(Stored items)

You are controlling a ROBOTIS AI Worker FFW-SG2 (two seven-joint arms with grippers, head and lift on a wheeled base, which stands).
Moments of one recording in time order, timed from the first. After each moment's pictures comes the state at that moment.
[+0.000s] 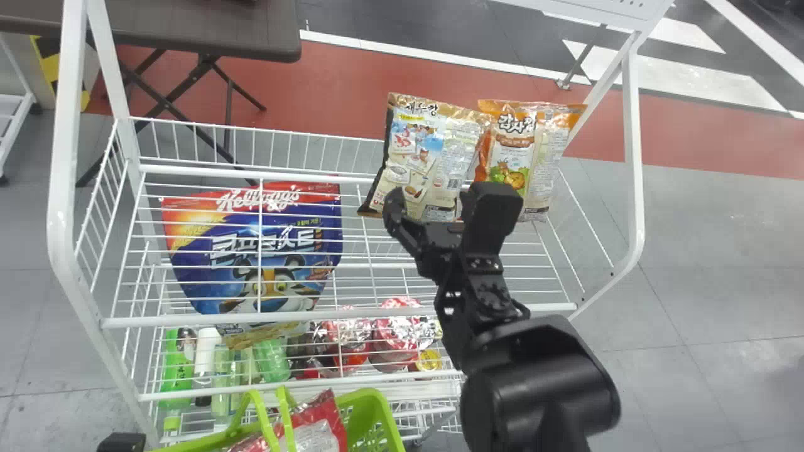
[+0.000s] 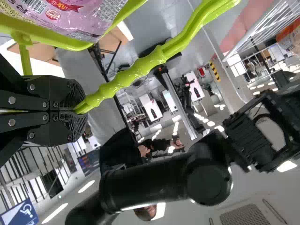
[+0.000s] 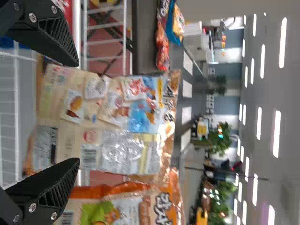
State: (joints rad) left arm 0.52 0.03 -0.13 -1.84 0.04 0.86 -1.48; right arm 0.22 -0.10 0.08 -1.92 -0.06 0.31 -0.22
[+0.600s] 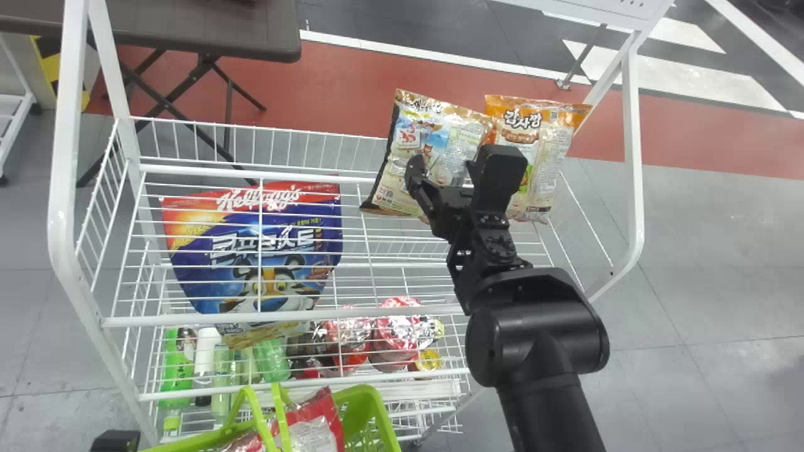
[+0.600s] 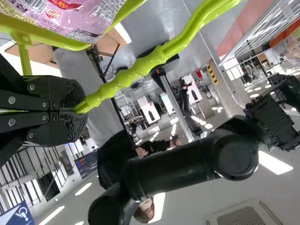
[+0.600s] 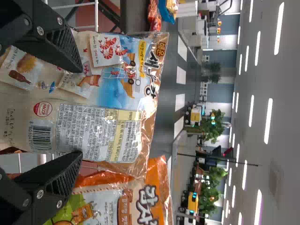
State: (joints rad) left arm 0.51 0.03 -0.12 -1.84 0.04 0.87 -1.47; right arm 0.04 -0.10 -0.01 -1.71 -0.08 0.31 -0.10
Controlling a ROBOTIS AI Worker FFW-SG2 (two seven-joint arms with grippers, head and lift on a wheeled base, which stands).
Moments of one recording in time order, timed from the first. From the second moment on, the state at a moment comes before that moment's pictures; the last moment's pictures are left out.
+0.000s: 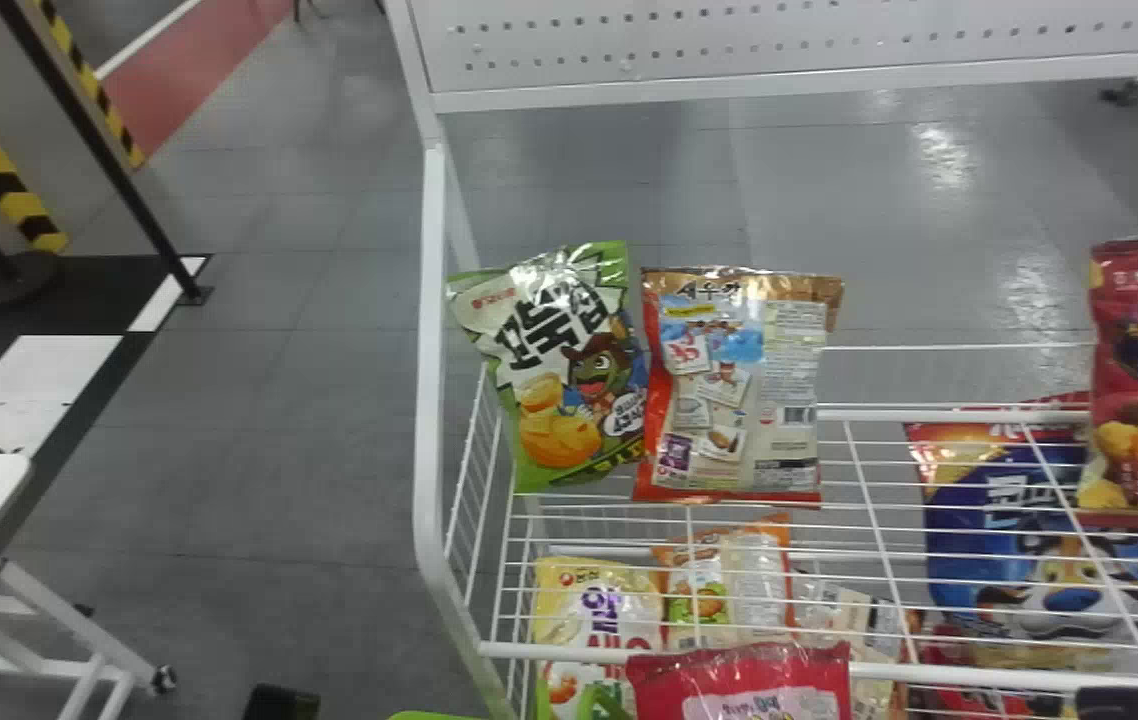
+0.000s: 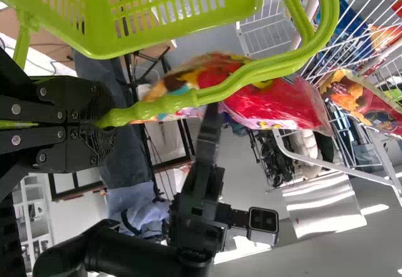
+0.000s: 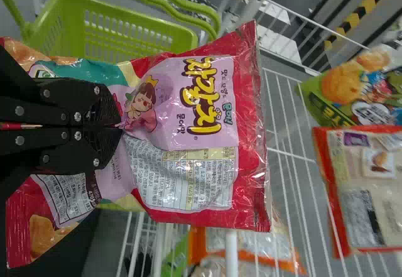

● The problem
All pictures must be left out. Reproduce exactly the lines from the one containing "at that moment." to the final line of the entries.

● Written answer
Moments of one recording in time order, timed from the first. After each moment's pictures comes the state at that moment.
[+0.000s] 
[+0.000s] 
[+0.000s] 
State: (joints rad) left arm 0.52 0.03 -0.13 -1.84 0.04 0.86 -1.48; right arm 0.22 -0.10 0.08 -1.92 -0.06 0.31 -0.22
[+0.600s] 
[+0.600s] 
[+0.600s] 
State: (joints rad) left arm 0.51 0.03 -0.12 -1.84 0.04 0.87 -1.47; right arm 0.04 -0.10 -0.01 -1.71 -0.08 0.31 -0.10
Controlling a ROBOTIS AI Worker FFW-SG2 (two seven-joint arms with grippers, head and lift on a wheeled base, which stands).
Moments of one recording in time order, timed from the first. From the second moment on, the state at a moment comes before that moment's pictures; the last moment's pictures are left out.
+0.000s: 
+0.000s: 
+0.000s: 

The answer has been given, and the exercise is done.